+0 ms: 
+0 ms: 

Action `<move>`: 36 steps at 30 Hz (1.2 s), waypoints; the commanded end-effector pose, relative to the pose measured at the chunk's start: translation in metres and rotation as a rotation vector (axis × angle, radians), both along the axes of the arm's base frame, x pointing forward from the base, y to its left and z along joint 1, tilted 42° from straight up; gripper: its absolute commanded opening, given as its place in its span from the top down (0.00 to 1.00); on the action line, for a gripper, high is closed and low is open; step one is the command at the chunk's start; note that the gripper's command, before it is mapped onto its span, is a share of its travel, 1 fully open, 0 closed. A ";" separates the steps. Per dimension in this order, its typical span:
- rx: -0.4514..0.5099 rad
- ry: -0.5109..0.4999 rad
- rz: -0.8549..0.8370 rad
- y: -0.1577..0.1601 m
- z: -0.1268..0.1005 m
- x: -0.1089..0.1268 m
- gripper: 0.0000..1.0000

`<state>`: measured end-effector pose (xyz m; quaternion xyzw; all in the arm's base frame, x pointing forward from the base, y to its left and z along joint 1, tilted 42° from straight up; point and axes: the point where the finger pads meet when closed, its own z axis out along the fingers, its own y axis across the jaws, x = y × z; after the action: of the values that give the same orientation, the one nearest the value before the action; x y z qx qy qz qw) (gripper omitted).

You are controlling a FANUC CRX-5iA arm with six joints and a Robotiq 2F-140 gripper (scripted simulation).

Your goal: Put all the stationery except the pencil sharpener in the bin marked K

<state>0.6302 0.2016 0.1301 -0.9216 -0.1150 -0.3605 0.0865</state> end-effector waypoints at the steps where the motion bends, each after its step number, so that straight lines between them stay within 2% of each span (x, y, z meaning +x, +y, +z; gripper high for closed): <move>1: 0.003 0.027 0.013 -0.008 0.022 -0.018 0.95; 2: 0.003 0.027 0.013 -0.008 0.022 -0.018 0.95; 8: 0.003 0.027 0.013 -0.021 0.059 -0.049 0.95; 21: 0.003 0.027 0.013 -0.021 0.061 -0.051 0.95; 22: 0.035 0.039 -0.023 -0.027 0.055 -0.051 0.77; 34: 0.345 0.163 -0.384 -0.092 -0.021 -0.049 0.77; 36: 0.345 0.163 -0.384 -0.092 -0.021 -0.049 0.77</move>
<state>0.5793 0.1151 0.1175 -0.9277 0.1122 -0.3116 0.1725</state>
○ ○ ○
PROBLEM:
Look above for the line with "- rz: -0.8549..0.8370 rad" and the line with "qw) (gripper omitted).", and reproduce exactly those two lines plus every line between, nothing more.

EXPECTED ANSWER:
- rz: -0.8549..0.8370 rad
- y: -0.1577..0.1601 m
- z: -0.1268..0.1005 m
- x: -0.1089..0.1268 m
- gripper: 0.0000..1.0000

`<state>`: measured end-effector pose (xyz m; quaternion xyzw; all in the arm's base frame, x pointing forward from the base, y to its left and z along joint 1, tilted 42° from straight up; point and axes: the point where the finger pads meet when closed, its own z axis out along the fingers, its own y axis across the jaws, x = y × z; after the action: of the values that give the same orientation, the one nearest the value before the action; x y z qx qy qz qw) (gripper omitted).

The required response has been given in full.